Perceptron is a small unit in neural networks. It takes n inputs, computes a weighted sum of them, and applies a step function or one of its variants on the weighted sum. The goal of training is to find weights that minimize the prediction error.

We are going to create a simple classifier using Perceptron that predicts the language (among C, C#, C++, D, Haskell, Java, JS, PHP, Python, and Rust) in which a program is written. For this simple example I just use the number of occurences of 22 tokens as features.

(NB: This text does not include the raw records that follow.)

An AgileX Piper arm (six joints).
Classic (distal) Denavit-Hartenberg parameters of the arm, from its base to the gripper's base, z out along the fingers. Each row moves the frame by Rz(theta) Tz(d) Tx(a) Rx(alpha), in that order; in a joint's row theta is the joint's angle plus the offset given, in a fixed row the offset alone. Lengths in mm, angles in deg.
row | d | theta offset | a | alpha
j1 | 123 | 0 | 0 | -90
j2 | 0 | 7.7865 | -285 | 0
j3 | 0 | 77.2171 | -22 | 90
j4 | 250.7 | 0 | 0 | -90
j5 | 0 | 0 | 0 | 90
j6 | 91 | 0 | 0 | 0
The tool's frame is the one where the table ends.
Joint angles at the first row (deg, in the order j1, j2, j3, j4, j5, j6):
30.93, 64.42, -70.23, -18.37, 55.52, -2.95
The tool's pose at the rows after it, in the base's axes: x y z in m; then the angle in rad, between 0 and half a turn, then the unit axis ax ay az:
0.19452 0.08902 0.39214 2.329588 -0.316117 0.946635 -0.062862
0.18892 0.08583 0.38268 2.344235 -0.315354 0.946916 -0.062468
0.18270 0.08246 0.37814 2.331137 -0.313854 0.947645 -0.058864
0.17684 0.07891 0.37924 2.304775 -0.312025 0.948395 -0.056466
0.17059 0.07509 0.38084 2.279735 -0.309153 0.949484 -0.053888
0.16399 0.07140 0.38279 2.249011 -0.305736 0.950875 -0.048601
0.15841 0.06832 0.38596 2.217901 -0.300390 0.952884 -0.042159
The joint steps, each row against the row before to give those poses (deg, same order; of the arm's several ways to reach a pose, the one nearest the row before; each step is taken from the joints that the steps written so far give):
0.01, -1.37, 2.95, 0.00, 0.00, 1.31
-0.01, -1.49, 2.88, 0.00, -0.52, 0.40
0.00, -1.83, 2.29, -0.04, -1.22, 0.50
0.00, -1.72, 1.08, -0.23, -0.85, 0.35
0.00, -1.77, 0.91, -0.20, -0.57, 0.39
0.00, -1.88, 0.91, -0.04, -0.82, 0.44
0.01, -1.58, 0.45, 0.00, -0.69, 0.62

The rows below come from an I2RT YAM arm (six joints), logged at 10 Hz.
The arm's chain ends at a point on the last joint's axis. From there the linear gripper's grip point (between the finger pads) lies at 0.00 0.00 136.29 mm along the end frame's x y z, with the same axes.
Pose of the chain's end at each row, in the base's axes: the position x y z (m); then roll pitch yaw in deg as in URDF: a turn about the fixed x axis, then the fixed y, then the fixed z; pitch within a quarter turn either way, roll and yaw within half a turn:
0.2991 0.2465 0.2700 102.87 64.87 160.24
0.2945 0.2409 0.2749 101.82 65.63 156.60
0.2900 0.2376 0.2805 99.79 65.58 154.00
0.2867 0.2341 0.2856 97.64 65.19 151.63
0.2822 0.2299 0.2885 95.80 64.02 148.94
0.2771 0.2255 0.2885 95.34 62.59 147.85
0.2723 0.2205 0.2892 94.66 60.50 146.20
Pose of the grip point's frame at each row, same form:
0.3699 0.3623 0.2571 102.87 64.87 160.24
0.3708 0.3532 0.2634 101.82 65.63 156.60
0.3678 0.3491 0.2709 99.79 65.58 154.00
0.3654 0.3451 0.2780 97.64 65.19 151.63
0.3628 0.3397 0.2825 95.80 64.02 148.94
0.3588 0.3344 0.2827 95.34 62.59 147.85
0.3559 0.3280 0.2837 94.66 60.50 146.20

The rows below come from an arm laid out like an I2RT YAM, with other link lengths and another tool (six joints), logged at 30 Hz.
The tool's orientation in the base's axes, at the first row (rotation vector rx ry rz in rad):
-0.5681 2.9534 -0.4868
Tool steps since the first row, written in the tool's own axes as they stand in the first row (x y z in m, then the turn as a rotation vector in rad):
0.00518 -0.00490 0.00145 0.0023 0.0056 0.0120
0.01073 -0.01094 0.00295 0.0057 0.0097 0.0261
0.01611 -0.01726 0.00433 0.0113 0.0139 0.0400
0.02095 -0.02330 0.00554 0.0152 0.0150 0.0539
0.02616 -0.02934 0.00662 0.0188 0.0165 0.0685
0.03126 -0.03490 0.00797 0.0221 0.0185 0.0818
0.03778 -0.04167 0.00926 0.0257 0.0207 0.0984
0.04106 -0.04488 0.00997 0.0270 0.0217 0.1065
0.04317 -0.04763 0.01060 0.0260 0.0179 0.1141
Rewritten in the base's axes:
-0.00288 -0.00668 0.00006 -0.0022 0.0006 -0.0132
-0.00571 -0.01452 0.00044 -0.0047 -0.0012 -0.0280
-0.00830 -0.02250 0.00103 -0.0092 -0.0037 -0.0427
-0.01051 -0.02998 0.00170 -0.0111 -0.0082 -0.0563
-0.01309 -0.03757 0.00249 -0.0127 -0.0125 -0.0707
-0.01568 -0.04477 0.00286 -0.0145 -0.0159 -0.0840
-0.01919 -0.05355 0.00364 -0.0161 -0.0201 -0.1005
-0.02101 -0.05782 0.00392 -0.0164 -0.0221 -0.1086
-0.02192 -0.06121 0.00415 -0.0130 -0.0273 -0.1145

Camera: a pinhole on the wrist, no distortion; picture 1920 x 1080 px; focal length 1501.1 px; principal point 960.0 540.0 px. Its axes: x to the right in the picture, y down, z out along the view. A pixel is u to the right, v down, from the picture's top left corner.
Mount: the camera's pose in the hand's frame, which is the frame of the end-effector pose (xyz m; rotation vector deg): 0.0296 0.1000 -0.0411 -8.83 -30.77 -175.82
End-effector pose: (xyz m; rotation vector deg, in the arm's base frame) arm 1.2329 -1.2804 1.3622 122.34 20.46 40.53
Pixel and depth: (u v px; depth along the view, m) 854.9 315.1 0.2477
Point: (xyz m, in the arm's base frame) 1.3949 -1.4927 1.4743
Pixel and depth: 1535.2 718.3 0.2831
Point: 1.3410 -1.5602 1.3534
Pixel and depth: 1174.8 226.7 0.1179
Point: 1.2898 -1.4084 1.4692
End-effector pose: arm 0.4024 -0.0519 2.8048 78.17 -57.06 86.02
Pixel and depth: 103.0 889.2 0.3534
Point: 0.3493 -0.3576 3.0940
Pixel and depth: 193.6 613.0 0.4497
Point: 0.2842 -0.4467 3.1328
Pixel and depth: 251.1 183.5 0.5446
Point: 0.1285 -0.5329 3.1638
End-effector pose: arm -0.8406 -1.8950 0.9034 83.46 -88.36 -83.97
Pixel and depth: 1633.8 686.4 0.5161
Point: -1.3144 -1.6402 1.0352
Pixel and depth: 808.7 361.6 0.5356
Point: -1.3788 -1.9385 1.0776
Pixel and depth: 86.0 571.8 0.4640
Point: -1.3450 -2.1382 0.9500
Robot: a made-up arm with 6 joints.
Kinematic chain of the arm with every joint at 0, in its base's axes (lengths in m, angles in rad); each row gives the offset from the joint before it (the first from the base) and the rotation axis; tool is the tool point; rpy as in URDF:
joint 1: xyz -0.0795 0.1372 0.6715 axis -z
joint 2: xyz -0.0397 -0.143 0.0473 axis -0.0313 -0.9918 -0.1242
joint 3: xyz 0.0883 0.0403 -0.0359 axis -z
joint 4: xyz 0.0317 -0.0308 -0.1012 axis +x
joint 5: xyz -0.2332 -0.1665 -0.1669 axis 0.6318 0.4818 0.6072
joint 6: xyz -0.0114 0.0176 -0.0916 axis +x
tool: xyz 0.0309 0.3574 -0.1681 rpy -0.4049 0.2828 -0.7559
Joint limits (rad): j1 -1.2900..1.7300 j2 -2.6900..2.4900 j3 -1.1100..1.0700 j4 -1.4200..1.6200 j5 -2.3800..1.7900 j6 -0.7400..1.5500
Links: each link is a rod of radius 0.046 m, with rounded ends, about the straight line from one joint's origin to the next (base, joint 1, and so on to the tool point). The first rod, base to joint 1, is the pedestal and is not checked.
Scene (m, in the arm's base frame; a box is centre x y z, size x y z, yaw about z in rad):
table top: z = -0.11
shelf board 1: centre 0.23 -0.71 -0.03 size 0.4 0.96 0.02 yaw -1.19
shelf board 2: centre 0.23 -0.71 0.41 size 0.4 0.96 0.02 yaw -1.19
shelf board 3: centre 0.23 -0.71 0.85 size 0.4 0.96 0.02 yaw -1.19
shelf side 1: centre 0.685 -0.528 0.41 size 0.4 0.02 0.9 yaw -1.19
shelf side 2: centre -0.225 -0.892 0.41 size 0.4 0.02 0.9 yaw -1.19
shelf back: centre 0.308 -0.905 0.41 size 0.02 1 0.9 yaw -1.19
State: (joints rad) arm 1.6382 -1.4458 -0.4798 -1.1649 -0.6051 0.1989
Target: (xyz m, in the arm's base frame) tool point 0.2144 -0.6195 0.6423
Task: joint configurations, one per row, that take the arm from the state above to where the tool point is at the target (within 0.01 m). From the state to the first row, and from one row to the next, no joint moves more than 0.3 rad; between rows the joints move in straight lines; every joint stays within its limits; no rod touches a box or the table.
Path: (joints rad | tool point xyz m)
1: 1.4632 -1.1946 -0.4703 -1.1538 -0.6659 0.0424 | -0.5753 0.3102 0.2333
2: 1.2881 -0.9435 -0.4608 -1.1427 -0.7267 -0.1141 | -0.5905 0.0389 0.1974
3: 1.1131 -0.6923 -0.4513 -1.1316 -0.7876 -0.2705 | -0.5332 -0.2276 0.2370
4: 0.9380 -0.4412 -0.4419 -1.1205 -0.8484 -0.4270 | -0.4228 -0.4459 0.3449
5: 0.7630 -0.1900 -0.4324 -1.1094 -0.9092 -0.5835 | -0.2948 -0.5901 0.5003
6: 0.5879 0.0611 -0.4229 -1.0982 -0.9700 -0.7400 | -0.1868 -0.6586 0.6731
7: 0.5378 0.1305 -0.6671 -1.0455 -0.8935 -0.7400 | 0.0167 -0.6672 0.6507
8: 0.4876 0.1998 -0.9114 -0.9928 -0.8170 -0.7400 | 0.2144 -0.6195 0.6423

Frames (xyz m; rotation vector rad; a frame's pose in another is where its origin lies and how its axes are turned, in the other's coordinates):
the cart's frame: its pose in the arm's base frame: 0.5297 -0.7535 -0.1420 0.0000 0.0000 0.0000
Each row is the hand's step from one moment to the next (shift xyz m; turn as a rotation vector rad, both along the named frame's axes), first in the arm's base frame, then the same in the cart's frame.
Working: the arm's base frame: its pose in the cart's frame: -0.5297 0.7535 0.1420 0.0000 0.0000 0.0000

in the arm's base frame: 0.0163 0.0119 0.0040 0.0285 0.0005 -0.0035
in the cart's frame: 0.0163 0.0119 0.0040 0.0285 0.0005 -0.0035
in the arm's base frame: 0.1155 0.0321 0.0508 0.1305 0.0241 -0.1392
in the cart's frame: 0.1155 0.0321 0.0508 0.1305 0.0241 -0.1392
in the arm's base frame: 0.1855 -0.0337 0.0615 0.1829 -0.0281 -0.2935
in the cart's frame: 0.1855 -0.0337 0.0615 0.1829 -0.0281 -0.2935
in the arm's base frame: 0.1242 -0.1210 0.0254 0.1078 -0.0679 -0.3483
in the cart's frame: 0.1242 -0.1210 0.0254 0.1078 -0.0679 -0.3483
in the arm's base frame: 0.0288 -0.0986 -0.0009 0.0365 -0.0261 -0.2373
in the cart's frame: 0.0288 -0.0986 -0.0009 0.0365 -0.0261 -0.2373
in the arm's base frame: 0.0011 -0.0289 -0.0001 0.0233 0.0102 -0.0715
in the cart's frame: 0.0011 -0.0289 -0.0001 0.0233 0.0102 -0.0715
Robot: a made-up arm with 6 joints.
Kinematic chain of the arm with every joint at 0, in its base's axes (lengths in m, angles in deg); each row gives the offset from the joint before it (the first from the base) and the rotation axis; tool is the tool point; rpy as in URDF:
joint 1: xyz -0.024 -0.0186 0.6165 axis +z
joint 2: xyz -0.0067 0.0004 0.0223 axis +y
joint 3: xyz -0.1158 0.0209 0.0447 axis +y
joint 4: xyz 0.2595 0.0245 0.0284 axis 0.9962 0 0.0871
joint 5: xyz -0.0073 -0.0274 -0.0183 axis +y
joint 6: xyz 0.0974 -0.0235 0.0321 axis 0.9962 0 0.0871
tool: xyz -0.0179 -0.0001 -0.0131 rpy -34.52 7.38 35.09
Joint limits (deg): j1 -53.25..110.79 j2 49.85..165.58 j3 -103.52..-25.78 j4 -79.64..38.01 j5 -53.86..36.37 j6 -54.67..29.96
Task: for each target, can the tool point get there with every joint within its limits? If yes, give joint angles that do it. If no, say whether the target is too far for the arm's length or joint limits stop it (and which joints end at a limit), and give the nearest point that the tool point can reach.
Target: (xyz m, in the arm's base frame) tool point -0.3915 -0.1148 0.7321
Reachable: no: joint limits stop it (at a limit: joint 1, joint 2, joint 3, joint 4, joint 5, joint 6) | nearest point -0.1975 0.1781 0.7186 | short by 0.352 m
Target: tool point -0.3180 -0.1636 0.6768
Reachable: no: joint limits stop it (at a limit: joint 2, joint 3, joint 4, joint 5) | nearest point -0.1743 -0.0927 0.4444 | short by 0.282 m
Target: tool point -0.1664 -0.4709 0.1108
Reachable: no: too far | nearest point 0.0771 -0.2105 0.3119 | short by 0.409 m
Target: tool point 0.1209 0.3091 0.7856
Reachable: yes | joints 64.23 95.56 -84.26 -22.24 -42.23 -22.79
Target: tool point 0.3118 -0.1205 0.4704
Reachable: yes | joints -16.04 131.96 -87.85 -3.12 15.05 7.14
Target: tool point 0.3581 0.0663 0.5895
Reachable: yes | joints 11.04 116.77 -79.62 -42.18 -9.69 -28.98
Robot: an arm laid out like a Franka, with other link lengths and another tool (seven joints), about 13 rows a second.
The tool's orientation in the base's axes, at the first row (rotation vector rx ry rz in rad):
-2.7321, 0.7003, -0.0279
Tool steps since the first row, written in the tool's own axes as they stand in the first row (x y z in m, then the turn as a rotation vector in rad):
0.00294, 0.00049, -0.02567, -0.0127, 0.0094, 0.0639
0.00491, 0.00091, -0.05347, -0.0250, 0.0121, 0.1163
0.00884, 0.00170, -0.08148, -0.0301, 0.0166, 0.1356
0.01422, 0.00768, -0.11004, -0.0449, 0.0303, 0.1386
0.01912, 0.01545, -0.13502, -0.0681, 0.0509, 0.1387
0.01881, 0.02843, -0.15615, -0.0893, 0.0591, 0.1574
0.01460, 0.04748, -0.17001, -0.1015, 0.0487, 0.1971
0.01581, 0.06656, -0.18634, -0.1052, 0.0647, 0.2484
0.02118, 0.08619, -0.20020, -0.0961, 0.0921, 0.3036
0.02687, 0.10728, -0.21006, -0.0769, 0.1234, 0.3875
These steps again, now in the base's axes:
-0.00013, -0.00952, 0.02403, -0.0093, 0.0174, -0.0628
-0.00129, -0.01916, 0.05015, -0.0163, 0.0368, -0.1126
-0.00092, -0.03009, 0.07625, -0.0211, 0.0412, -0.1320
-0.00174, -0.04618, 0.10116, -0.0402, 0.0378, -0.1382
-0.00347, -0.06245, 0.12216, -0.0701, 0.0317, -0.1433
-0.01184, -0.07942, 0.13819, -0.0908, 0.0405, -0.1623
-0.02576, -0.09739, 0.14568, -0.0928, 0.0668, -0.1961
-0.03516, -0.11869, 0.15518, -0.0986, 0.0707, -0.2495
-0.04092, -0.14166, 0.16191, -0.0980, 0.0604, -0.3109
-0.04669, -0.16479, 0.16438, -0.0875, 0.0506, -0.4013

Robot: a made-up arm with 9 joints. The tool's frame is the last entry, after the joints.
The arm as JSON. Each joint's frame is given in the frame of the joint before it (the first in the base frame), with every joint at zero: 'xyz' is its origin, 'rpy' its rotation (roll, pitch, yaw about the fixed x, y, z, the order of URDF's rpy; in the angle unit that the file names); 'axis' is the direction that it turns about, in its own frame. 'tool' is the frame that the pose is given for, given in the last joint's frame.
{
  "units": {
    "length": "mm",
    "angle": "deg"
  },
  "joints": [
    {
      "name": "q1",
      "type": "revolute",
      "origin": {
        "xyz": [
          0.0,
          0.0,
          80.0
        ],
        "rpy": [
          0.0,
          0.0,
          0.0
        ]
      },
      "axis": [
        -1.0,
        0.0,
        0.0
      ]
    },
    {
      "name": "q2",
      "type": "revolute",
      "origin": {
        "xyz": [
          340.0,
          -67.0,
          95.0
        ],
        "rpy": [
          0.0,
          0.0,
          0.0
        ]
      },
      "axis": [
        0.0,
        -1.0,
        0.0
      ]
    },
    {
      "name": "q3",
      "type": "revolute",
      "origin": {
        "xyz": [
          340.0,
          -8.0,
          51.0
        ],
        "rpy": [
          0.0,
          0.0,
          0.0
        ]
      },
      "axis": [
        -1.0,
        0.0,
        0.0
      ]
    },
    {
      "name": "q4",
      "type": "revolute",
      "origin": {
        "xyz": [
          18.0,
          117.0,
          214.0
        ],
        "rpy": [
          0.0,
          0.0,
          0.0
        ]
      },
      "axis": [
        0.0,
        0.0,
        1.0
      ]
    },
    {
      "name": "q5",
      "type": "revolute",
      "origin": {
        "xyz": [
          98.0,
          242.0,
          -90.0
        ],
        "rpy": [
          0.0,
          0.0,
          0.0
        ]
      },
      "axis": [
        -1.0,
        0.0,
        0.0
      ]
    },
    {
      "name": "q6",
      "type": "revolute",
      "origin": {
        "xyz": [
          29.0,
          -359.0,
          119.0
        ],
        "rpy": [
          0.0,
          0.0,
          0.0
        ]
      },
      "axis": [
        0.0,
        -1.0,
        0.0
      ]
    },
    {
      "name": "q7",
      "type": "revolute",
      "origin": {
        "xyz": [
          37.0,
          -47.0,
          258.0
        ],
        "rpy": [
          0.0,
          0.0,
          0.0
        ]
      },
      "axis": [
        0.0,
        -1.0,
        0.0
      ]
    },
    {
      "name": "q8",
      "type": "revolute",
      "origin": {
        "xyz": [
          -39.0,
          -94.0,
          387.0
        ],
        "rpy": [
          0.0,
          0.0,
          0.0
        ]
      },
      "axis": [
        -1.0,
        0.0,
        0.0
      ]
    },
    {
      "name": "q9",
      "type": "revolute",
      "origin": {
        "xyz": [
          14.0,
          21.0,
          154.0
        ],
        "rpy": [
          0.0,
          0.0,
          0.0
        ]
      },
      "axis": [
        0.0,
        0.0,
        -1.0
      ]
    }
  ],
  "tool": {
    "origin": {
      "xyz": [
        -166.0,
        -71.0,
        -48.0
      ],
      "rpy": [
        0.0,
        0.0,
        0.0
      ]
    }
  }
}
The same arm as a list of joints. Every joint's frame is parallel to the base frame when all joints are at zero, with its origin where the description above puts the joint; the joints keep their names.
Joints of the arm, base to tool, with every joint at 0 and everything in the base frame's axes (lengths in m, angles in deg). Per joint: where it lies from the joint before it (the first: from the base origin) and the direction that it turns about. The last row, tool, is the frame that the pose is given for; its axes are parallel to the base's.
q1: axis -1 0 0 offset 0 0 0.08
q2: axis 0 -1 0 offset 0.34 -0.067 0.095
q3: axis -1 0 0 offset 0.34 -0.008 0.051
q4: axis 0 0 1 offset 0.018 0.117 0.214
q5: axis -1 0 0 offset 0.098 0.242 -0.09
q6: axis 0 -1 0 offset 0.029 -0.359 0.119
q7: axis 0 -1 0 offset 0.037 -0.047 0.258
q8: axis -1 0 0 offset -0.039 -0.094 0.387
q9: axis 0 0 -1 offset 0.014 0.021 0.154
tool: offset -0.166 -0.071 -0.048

You can download the test and train data from the following links: proglang_test proglang_train

The following lines of code, train a multi-class classifier and evaluate it.

import pandas
from sklearn.linear_model import Perceptron

data_test = pandas.read_csv('proglang_test.csv')
data_train = pandas.read_csv('proglang_train.csv')

# feature columns
X_test = data_test.iloc[:, 0:-2]
X_train = data_train.iloc[:, 0:-2]

# labels
y_test = data_test.iloc[:, -2] 
y_train = data_train.iloc[:, -2]

# train the classifier
classifier = Perceptron()
classifier.fit(X_train, y_train)

# evaluate the classifier
print('Mean accuracy:', classifier.score(X_test, y_test))
Mean accuracy: 0.95

Multi-layer Perceptron

A multi-layer perceptron has 1) one input layer, 2) a number of hidden layers, and 3) an output layer. The building blocks in this kind if network is the Perceptron. Each layer is fully connected to the next layer. The message passes in one direction (from lower layer to upper layers) so it is conviniently called feed forward network. If there are several hidden layers then it is called a deep network.

Backpropagation

After the weights of the model is set to random values, one small batch of samples are run through the network in forward direction until it makes the final predictions. Then, the error is measured in reverse---or backwards---for each layer with the goal of finding how much each connection contributes to the error. Finally, the weights are re-adjusted based on the computed values. As I mentioned earlier, in the original Perceptron, a step function was used at the final step. In modern MLPs, however, this step function is replaced by other activation functions such as tanh and relu.

Reference

  • Géron, Aurélien. Hands-on machine learning with Scikit-Learn, Keras, and TensorFlow: Concepts, tools, and techniques to build intelligent systems. O'Reilly Media, 2019.